L'absence de régulation internationale rend leur action quasi-impossible, l'interdépendance consécutive à la mondialisation la rend inopérante au niveau national. Bien sûr, chacun entend agir en concertation avec les autres, mais seul.
Mme Lagarde a ainsi expliqué ce samedi matin que "chacun de nos marchés (était) différent en
termes de taille, de réglementation, en termes d'acteurs, donc il ne
faut pas imaginer qu'on aura une réponse harmonisée qui sera la même
pour tout le monde".
Au bout du libéralisme, il n'y a plus place ni réelle marge de manœuvre pour les Etats. Encore moins pour les groupes d'Etats. L'Europe en a donné de tristes preuves depuis quelques jours.
Pas de marge de manœuvre ? Si, tout de même, il y en a une : l'argent présent et à venir de la chair à canon économique, les contribuables et leurs enfants. Les dirigeants actuels des grands pays sont prêts à tout pour éteindre le feu, sans remettre en cause leur idéologie.
Peu avares de jésuiteries et puisqu'“Il faut que tout change pour que rien ne change“, comme l'écrivait Lampedusa, ils sont même disposés à faire semblant de trahir leur idéologie, à nationaliser, si besoin est, le système bancaire, en en faisant supporter le coût aux contribuables contemporains et aux générations futures. Quitte à re-privatiser dans quelque temps. Avec, jurent-ils de belles plus-values. Demain on rase gratis.
A la guerre, on appelle ce type de manœuvre un repli stratégique. Pas un changement de stratégie, de modèle ou de paradigme, comme disent les sachants et les importants.
Or c'est bien de cela qu'il s'agit. C'est bien un changement de modèle idéologique qu'il s'agit d'opérer pour rétablir la confiance.
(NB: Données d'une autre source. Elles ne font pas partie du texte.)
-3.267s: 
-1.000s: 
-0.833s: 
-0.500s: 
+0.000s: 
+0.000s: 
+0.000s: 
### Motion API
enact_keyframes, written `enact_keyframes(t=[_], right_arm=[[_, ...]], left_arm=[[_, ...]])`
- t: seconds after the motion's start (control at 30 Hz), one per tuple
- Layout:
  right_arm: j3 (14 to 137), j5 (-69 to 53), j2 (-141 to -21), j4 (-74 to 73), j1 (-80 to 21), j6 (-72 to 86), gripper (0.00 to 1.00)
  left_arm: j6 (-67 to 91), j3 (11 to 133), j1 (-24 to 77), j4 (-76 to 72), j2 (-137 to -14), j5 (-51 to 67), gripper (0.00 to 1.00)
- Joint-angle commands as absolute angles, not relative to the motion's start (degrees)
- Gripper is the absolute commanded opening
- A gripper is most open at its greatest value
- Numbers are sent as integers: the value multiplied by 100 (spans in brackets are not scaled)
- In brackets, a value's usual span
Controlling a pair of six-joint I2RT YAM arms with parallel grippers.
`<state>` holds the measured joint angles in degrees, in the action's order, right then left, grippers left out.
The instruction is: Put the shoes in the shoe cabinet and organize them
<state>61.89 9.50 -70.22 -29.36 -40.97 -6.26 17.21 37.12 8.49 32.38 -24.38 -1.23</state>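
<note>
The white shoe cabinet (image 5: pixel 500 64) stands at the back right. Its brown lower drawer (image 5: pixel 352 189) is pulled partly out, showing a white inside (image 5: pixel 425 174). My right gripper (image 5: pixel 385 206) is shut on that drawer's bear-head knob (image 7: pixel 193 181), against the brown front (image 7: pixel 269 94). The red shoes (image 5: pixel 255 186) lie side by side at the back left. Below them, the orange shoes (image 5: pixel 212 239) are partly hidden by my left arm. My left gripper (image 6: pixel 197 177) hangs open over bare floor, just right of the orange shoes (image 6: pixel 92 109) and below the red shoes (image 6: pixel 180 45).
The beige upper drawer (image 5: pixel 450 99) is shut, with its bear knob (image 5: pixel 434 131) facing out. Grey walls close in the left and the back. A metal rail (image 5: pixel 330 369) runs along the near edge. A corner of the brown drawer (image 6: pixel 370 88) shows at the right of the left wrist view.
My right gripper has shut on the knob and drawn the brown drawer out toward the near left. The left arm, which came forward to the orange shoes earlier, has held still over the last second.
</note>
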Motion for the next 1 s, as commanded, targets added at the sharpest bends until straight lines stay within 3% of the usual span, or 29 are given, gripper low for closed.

Les dirigeants actuels ne sont effectivement pas les mieux placés, idéologiquement, intellectuellement et moralement, pour le conduire. Pas un n'a évoqué une réforme d'ampleur. Pas un n'a remis en cause ce système. Pas un n'a remis en question son propre fonctionnement. Pas un ne s'est admis responsable et coupable.
Et ils voudraient qu'on retrouve confiance...
PS - S'agissant du rétablissement de la confiance des marchés, ce n'est pas la réunion vendredi des grands argentiers du G7 et du FMI qui fera bouger les lignes : le communiqué final sonne creux, évocant des principes, sans détailler aucune action concrète.
Du coup, l'Euro-groupe, réuni ce dimanche à Paris, est condamné à prendre des décisions spectaculaires : il est question de nationaliser systématiquement les grandes banques de la zone Euro qui viendraient à être en difficulté et, surtout, de garantir les prêts inter-bancaires, dont la paralysie bloque aujourd'hui l'économie. Cher, très cher, mais pas sot.